Mutations affecting transition-state stabilization by residues coordinating zinc at the active site of cytidine deaminase.

Cytidine deaminase from Escherichia coli contains 1 mol of tightly bound zinc per enzyme subunit (Yang, C., Carlow, D., Wolfenden, R., & Short, S.A. (1992) Biochemistry 31, 4168-4174). When the metal liganding residues Cys-129 and Cys-132 were replaced by Ala, and His-102 was replaced by Ala, Asn, or Gln, deaminase activities of cell extracts containing these mutant enzymes were decreased by several orders of magnitude relative to that of the wild-type enzyme.

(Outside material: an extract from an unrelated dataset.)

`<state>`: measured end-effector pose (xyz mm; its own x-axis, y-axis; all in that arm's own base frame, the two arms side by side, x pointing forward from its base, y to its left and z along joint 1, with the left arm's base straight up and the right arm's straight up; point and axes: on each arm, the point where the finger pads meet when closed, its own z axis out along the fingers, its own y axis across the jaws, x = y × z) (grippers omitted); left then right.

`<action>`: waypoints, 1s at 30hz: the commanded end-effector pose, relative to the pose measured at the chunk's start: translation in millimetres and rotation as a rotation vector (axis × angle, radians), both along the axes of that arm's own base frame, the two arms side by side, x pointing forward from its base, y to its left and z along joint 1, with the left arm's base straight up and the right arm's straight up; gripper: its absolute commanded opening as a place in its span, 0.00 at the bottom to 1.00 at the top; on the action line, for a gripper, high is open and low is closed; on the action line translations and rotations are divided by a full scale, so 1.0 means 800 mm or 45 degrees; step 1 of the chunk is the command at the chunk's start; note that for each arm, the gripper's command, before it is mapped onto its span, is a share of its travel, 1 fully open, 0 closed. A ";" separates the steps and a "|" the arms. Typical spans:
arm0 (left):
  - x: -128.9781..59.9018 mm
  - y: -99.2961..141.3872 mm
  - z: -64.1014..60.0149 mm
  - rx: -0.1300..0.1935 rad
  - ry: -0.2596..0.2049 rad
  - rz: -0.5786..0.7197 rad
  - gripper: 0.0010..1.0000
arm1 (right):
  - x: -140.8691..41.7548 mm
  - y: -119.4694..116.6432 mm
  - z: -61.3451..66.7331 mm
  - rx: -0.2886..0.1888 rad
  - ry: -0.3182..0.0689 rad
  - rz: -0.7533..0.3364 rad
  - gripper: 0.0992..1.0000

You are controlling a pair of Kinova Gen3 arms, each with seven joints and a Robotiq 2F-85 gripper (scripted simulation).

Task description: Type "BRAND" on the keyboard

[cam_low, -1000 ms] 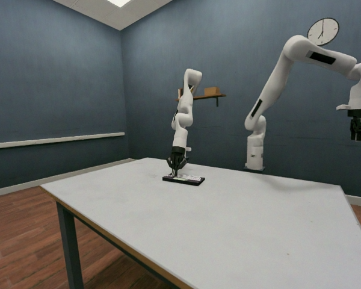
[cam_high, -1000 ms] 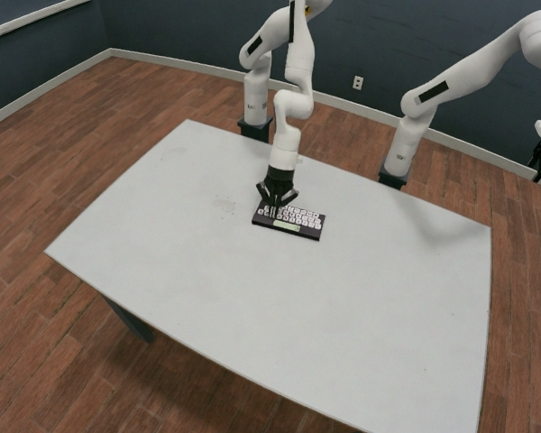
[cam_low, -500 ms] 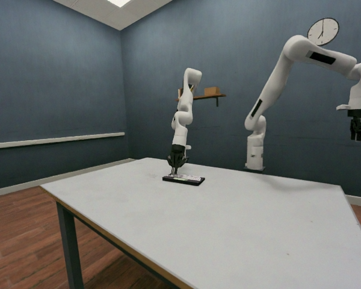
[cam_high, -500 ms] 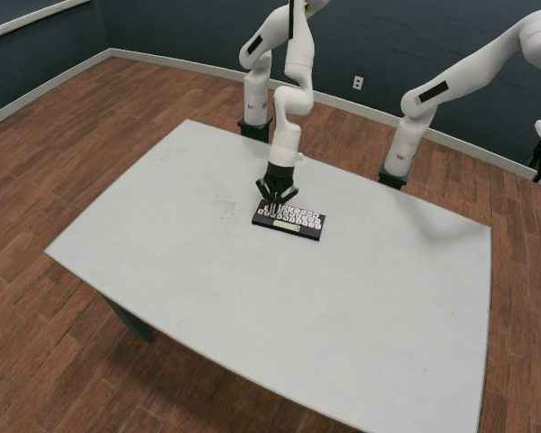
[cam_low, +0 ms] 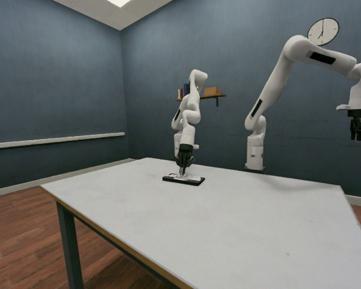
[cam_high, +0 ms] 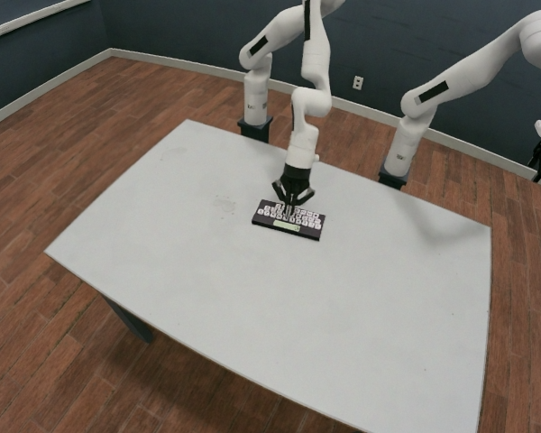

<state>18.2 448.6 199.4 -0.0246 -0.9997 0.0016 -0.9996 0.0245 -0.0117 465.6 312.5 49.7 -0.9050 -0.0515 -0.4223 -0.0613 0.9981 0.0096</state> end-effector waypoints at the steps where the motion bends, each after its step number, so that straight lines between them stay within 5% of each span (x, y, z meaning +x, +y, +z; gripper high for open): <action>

After purification, each mutant protein was found to contain less than 0.2 mol of zinc per enzyme subunit, except mutant H102Q, which contained 1 mol of zinc per subunit. The activity of each mutant enzyme increased in the presence of added zinc but never attained wild-type activity. Mutant H102N was unique in that this protein could be purified as a stable apoenzyme, activated by added zinc, and then inhibited by EDTA. This mutant enzyme bound zinc with an apparent Kd value of 6.0 x 10(-10) M and regained maximal activity in the presence of 1 mol of zinc per subunit. Affinities of the mutant cytidine deaminases for the transition-state analogue, 5-fluoropyrimidin-2-one ribonucleoside (3,4) hydrate, were found to decrease in rough proportion to kcat/Km over a range spanning several orders of magnitude. This variation in catalytic efficiency arose mainly from effects on kcat, indicating the involvement of zinc coordination in the catalytic process rather than in substrate binding.